I'm open to changing this functionality, especially for logLik() as it is bad practice.

  1. This is a problem as people don't understand that when you run BIC() it isn't the optimal set. I have found, many times, that the majority of people that use the package are not stats people. They often find code to do things on the internet and replicate that code for their own data. This is great that people have access to use more complex stats methods because of this but the nuance that when they run lm() and then AIC() that is appropriate, but running cpt.*() and then BIC() isn't appropriate is lost. I enjoy trying to make code that these people can use and understand how to use easily.
  2. As I said above, happy to change the logLik and add an objective_fun() or similarly name function to deal with the penalized likelihood calculation.
  3. The name is hard because either it is a pre-set like BIC, MBIC, or it is "manual" and I don't think that makes sense as a name. Hence I've described it by the mathematical abstraction to words instead - this works for all penalty values.

As a side note, no one should ever be using AIC() with changepoint models - it asymptotically recovers too many changepoints.
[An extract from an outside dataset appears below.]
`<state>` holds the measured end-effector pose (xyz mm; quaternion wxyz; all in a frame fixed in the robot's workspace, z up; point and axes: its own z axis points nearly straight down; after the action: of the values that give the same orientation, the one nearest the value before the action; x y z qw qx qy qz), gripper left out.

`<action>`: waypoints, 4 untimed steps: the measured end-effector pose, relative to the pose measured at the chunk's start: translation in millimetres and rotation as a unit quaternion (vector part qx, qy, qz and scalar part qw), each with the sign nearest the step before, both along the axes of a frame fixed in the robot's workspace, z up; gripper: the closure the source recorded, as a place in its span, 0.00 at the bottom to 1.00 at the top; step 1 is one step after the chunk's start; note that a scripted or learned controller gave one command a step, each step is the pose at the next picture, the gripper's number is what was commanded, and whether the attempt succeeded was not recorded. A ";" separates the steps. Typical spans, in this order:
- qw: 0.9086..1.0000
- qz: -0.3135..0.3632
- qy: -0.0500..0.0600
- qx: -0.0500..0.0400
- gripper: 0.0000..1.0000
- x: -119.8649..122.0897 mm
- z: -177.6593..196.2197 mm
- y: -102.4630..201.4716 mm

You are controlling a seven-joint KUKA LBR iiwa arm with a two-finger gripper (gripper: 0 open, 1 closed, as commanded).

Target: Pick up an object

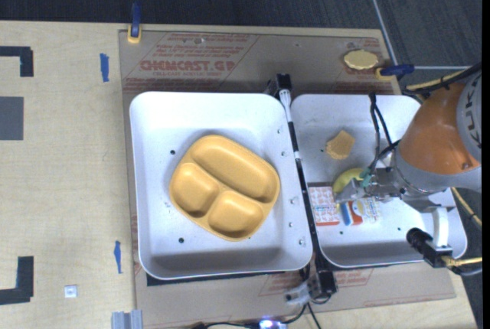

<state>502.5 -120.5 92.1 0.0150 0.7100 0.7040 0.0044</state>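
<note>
Two shallow white bins side by side on a flat brown sheet of cardboard (199, 60) with red print, on a pale wooden bench (61, 167).

In the left bin (149, 121): one big yellow tray (223, 186), smooth and shiny like plastic, with round corners and three puffy bumps, lying tilted in the middle of the bin.

In the right bin (321, 109): a small tan lump (340, 144), rough and chunky, near the middle. Just below it, a little yellow-green thing (347, 180), curved and smooth. Under that, a flat card (331, 209) with red, white and blue print, lying against the bin's left wall.

Reaching in from the right: a grey arm with a fat, round orange band (438, 138). Black cable (377, 125) looping over it. Gripper (367, 185) low in the right bin, right beside the yellow-green thing and over the edge of the flat card. Claw wide or narrow? Cannot tell; too small and mixed up with the things under it. Nothing plainly held.

Up on the cardboard, behind the right bin: a flat round tan disc (361, 60). Bits of blue tape (104, 67) on the bench.
</note>
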 end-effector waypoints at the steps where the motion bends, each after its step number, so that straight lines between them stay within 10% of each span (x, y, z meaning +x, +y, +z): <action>1: 1.000 0.004 0.011 0.006 0.00 -21.7 -6.1 23.4; 2: 1.000 0.003 0.009 0.006 1.00 -20.5 3.7 23.2; 3: 1.000 0.003 0.009 0.006 0.00 -20.5 3.7 23.3; 4: 1.000 0.003 0.013 0.008 0.00 -22.6 -6.3 26.5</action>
<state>480.0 -93.9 85.8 0.0007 0.7077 0.7065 0.0007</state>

beanumber commented 4 months ago

Thanks for indulging me. :)

FYI, I'm now using fitness() as a generic method to return a named vector with the value of the objective function. So it works like this:

library(tidychangepoint)
x <- segment(CET, method = "pelt")
#> method: pelt
fitness(x)
#>     MBIC 
#> 23.56658
x$segmenter
#> Class 'cpt' : Changepoint Object
#>        ~~   : S4 class containing 12 slots with names
#>               cpttype date version data.set method test.stat pen.type pen.value minseglen cpts ncpts.max param.est 
#> 
#> Created on  : Thu Jun  8 14:09:02 2023 
#> 
#> summary(.)  :
#> ----------
#> Created Using changepoint version 2.2.4 
#> Changepoint type      : Change in mean and variance 
#> Method of analysis    : PELT 
#> Test Statistic  : Normal 
#> Type of penalty       : MBIC with value, 23.56658 
#> Minimum Segment Length : 2 
#> Maximum no. of cpts   : Inf 
#> Changepoint Locations : 55 57 309 311 330

Created on 2024-04-23 with reprex v2.1.0

beanumber commented 4 months ago

Oh, but also, I just realized my computation is wrong, because fitness() should return the value of the objective function, not just the penalty!